> _TASK ITEM_
Where the records below show the word "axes" in a line, please copy that line.

> _Records from a dataset_
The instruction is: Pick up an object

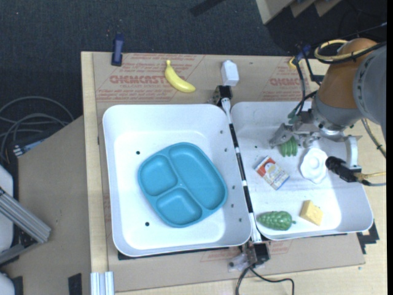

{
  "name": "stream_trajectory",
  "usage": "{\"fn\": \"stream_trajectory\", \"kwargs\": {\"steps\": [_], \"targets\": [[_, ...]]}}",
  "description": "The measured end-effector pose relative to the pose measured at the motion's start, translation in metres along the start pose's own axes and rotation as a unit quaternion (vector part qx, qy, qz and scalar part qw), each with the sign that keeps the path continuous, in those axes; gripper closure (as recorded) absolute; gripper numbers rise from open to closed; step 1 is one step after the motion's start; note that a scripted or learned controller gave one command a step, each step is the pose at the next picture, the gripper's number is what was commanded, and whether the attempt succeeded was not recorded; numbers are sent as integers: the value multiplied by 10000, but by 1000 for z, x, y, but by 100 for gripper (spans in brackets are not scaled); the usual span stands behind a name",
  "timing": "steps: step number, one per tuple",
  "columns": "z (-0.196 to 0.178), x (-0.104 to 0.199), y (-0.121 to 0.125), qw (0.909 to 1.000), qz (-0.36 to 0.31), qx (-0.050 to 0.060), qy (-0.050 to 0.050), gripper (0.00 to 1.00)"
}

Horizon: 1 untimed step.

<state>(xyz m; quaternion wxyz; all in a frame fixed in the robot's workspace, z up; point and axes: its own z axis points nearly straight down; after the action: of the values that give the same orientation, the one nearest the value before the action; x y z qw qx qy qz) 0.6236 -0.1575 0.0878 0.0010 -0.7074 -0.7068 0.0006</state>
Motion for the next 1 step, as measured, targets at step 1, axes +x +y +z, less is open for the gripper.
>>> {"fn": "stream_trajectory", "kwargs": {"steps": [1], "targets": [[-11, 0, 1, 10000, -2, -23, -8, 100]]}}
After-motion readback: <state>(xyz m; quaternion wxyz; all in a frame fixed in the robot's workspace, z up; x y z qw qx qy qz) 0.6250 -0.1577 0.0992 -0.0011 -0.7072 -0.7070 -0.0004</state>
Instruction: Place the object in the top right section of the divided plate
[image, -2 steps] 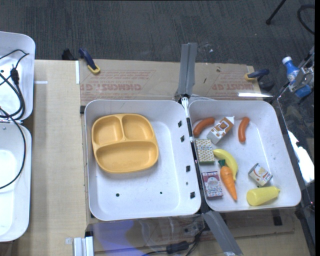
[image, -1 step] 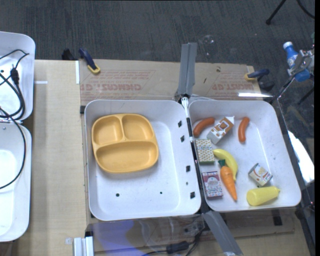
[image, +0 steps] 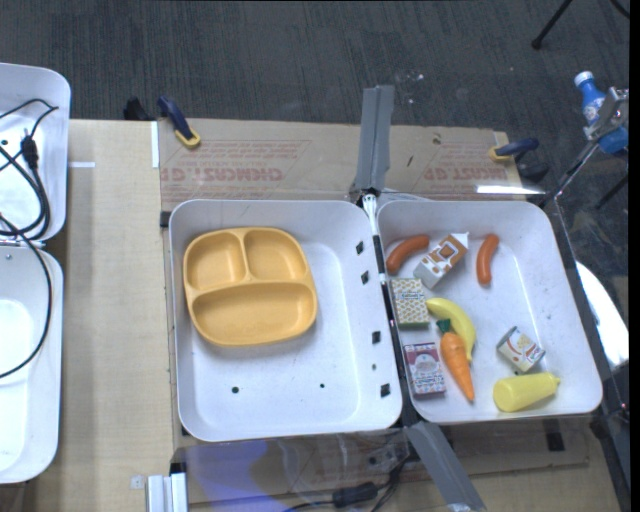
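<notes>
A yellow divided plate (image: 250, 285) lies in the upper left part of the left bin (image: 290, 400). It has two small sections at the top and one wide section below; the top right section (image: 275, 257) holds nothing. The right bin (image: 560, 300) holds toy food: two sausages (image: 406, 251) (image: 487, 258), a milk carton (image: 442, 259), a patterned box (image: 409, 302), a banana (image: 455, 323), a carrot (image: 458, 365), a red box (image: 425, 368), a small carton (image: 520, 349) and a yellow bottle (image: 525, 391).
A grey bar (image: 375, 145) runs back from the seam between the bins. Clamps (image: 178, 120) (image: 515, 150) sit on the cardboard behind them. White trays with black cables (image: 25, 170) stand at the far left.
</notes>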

> _TASK RESULT_
  "description": "The measured end-effector pose relative to the pose measured at the motion's start, translation in metres along the start pose's own axes and rotation as a unit quaternion (vector part qx, qy, qz and scalar part qw), each with the sign that keeps the path continuous, in those axes; gripper closure (as recorded) absolute; gripper numbers rise from open to closed; step 1 is one step after the motion's start; note that a scripted or learned controller gave one command a step, each step is the pose at the next picture, the gripper's number is what was commanded, and whether the attempt succeeded was not recorded; numbers are sent as integers: the value multiplied by 10000, but by 1000 for z, x, y, but by 100 for gripper (spans in brackets are not scaled); the usual span stands behind a name",
<state>(xyz m; quaternion wxyz; all in a frame fixed in the robot's workspace, z up; point and axes: its own z axis points nearly straight down; after the action: of the values that give the same orientation, the one nearest the value before the action; x y z qw qx qy qz) 0.6236 -0.1575 0.0878 0.0010 -0.7074 -0.7068 0.0006</state>
Motion for the next 1 step, as measured, targets at step 1, axes +x +y +z, less is open for the gripper.

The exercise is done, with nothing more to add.